10 Tips for Gaining Weight on a Vegan Diet
Everyone eats, but it’s not just about surviving. Food plays different roles, from bonding with others to keeping us healthy. Staying healthy differs for everyone. Eating less but choosing nutritious options is essential to lose weight.
On the other hand, gaining weight can be tough. Some foods are more challenging to consume in large amounts than others. For vegans, this goal might seem challenging. Here are some tips to help you gain weight as a vegan, according to your goals.
Increasing Calories
First, to gain a healthy weight, you must eat more calories each day than usual. Getting enough nutrients helps you keep up the effort over time.

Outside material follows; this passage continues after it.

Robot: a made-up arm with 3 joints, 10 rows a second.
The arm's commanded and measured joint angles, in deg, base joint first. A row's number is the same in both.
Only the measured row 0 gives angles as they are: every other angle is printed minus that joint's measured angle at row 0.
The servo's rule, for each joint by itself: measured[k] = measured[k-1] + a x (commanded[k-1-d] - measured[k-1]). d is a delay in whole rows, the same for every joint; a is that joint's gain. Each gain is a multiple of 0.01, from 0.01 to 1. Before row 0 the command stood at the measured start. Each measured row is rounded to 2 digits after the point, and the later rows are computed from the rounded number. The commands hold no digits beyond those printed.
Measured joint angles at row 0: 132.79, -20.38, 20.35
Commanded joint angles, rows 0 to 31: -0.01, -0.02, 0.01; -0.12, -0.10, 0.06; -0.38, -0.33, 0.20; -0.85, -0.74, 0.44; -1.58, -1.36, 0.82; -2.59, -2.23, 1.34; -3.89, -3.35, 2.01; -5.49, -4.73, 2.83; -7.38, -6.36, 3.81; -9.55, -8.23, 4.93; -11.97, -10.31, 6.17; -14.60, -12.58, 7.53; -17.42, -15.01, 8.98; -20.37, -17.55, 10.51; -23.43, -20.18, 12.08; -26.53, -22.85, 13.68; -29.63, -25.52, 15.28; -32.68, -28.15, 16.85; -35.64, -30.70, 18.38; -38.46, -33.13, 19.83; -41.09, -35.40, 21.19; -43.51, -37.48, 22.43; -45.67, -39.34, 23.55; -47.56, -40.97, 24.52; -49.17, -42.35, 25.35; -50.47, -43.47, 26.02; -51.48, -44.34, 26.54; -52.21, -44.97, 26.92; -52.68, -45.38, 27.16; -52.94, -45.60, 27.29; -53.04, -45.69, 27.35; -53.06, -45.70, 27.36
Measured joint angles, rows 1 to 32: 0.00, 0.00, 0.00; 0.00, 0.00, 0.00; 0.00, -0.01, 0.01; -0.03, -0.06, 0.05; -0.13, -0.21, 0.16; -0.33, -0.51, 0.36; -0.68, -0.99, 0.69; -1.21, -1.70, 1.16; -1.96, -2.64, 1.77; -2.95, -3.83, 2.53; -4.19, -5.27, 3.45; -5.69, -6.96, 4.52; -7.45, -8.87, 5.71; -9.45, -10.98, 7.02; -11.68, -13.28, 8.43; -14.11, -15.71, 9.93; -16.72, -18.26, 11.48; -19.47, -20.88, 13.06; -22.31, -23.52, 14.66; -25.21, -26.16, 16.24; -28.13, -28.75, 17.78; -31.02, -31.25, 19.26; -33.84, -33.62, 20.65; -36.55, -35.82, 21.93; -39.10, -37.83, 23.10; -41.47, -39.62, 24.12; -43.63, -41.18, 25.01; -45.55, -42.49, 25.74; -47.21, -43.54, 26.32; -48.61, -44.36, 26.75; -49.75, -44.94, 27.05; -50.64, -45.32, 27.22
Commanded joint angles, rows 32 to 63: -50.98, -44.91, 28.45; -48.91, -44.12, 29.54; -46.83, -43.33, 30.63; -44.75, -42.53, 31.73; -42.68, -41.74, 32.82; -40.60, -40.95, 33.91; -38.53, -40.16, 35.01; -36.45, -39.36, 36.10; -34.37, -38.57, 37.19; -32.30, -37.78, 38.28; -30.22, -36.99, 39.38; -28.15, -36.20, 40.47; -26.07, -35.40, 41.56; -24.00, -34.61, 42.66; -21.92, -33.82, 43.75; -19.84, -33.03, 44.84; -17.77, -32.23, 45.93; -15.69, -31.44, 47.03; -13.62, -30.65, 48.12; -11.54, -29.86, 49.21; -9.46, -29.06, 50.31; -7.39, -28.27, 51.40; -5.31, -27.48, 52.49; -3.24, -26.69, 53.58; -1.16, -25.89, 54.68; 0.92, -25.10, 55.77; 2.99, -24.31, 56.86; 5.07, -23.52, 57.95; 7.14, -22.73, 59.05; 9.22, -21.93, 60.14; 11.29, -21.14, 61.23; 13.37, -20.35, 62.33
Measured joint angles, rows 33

Eating more calories than usual is the only way to change. The right amount of macronutrients varies for everyone. If you stick with this plan, your weight will go up. Whether you eat all types of food or stick to vegan options, you’ll reach your goals! Just as those exploring Semaglutide before and after results are often surprised by how much diet plays a role in their journey, vegans focused on gaining weight will find that consistent caloric increases make a significant difference.
Sweet Potatoes
Sweet potatoes are some of the most versatile foods out there. You can cook and prepare them in many ways, and every version is delicious. They are a good choice for vegan diets, too. But the best thing about eating sweet potatoes is that they can help you gain weight quickly.
You don’t have to worry about unhealthy weight gain. Sweet potatoes are very nutrient-rich, and carbs are good for you. If you want, you can also try different preparations. Whether it’s mashed sweet potatoes or sweet potato fries, you can’t go wrong with them.
Nuts
When people think of peanuts, they often picture them as a tasty treat. Nuts can be added to snacks for a quick bite or used to flavour other dishes. If you are looking to gain weight, nuts are a good option. They are generally high in fat but not unhealthy fat.
Eating enough nuts can help you gain weight easily. Nut butter is another excellent choice and can be spread on your favourite bagel or slice of bread.
Meal Delivery
Finding, buying, cooking, and eating food can be exhausting. Most of us have busy lives with no time for cooking. It can be especially tough if vegan recipes take a long time. If this sounds like you, consider a meal delivery service.
Professional services like Meels let you choose how many meals are delivered to your door. Once you place your order, you won’t have to spend much time in the kitchen. The best part? These meals are nutritious, fit your dietary needs, and can be ordered in large quantities. You might never cook from scratch again after trying these services!
Fruit
You don’t want to eat too much fruit every day because it is high in sugar. But some fruits have lots of calories and are easy to eat for more energy.
Quinoa
Quinoa isn’t the first thing you think of for gaining weight on a vegan diet. But it’s packed with calories, making it easy to eat more.
Tofu
Tofu is a great choice! This soy-based food can be cooked in any way you like. It has many calories and can help you gain weight. Whether you fry or bake it, tofu adds a few extra pounds.
Avocados
The best part about eating avocados is that they provide healthy fats. Plus, avocados are so versatile that they can enhance your other vegan meals. Include them in your diet, from a smoothie base to sliced up in a rice bowl.
Protein Shakes
Adding protein shakes to your daily routine can be very effective for vegans looking to gain weight. Plant-based protein powders made from ingredients like peas, hemp, or brown rice provide a healthy source of protein and calories. Mixing these powders with high-calorie ingredients like almond butter, bananas, and coconut milk can create a tasty and nutrient-dense shake that helps with weight gain.
Protein shakes are useful because they’re easy to drink and can be adjusted to suit your taste. They’re also convenient, increasing your calorie intake without meal prep.
Legumes
Legumes, like lentils, chickpeas, and black beans, are essential in many vegan diets and work well for weight gainers. They are rich in protein, fibre, and complex carbs, making them a filling and nutritious part of your meals. Adding legumes to your diet helps with weight gain and supports overall health by providing important vitamins and minerals.
To maximize their calorie content, pair legumes with whole grains like rice or quinoa or add them to hearty soups and stews. You can also make spreads or dips, like hummus, to enjoy on whole-grain bread or crackers.